This morning’s outage demonstrated how a problem on Roon’s servers can bork the audio systems of Roon’s whole worldwide customer base. It showed that Roon are operating a live service, across many timezones, not just delivering software which we run locally.
Although Roon’s engineers cracked on with the problem right away, there wasn’t any customer communication until quite a few hours later - nothing in the community forum, on Twitter or on the website. By then, customers had created hundreds of messages in dozens of threads reporting various random symptoms. New users who were mid-installation thought they had broken something. Users posted things they didn’t like about the new version without realising that it was broken at the server end. General chaos. No communication.
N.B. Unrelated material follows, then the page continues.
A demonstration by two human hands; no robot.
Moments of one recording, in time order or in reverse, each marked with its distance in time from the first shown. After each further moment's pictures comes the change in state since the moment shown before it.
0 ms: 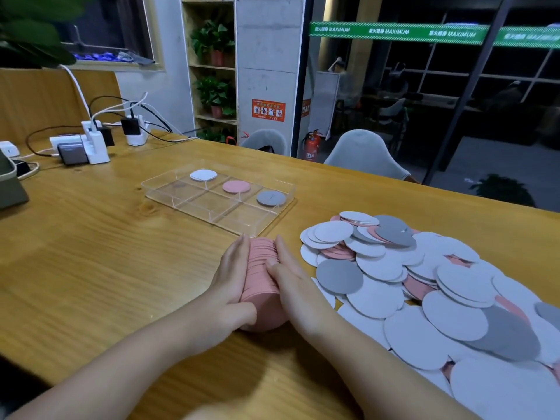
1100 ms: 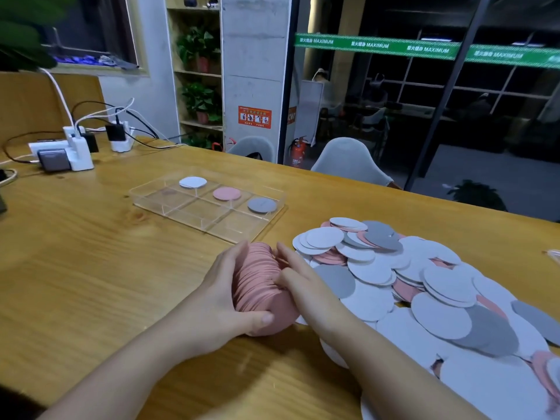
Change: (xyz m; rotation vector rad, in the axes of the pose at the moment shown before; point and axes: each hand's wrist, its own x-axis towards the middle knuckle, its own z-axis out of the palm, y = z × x) left_hand -0.032 0.003 -0.043 0.455 -0.404 0.370; right_hand -0.003 -0.004 -0.017 -0.025 0.056 0.035
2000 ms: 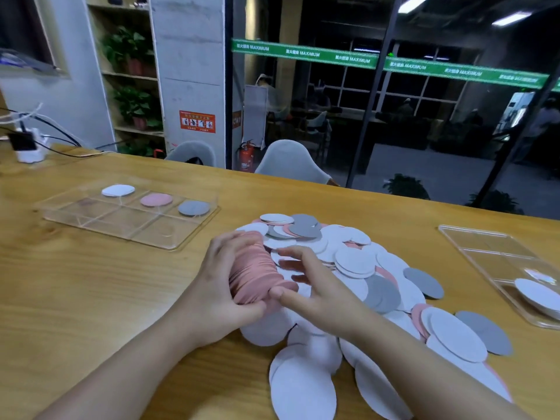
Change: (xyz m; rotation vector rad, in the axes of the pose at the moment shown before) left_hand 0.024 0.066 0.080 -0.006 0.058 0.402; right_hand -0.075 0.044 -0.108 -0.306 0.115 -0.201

It would be helpful, once the dust has cleared, if Roon could review their critical incident processes. Good practices include having a status page which is hosted completely independently (Atlassian’s statuspage.io product is one commercial example); showing Roon components and underlying services (ie Tidal, Qobuz) live availability on that status page; having a specific incident escalation process which includes notifying customers that a fault has been recognised and is being addressed; and having a person responsible for customer communication who will be active and not sucked into problem fixing.
Furthermore, this morning’s forum posts demonstrated how many users are outside the US timezone. Roon’s incident processes should span all timezones - eg there could have been a nominated person in Europe who would have communicated to customers while waking up someone in the US.
Roon works very hard to give us great software, but we would appreciate a review of incident management along the above lines - as Roon take-up grows, so does the need for very precise incident management and communication processes. Thank you.